━━━ SUPPLIED MATERIAL
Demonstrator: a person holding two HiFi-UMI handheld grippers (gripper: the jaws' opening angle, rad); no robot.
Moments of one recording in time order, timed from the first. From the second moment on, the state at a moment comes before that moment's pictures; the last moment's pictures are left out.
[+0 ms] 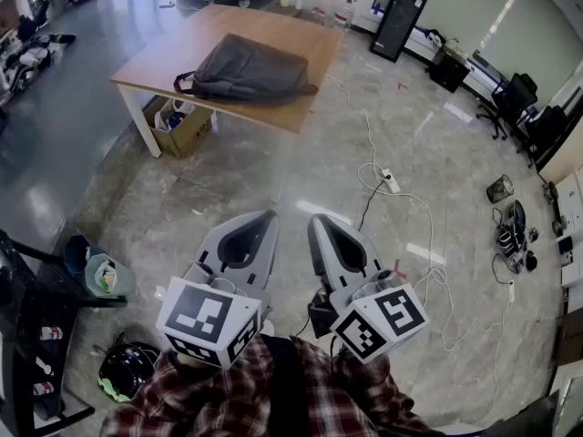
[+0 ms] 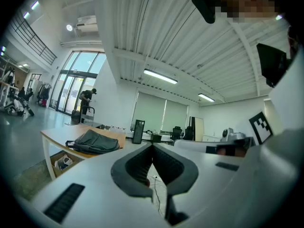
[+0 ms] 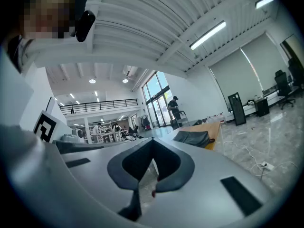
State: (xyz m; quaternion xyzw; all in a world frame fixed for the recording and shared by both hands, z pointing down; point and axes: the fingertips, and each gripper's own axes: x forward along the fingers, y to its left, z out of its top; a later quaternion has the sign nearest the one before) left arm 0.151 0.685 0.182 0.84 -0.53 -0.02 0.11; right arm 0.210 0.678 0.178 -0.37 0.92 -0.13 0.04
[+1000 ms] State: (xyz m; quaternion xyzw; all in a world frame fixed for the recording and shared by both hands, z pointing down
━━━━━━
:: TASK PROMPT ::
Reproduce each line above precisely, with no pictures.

:: RESPONSE FOR THIS EXERCISE ::
Demonstrator: a person holding two HiFi-UMI handheld grippers (gripper: the jaws' opening angle, rad); no robot.
Moments of one recording in time order, timed from the first. From the second moment on, the state at a moment comes before that moment's pictures; the last moment's pictures are left out.
[+0 ms] 
[+0 ms] 
[+0 ms] 
State: (xyz m; quaternion xyzw; all in a world frame fixed for the recording and shared by both hands, z pointing down; point and axes: the fingertips, and each gripper's own axes: x forward along the fingers, y to its left, z out of its top; a later quaternion has the sign nearest the one before) left arm 0.151 0.685 0.182 0.84 -0.53 -0.02 0.11; right arm 0.210 0.678 0.178 -0.37 0.92 -0.13 0.04
[+1000 ms] State: (xyz m; quaternion xyzw; all in a world frame fixed for the recording and shared by both hands, z pointing down

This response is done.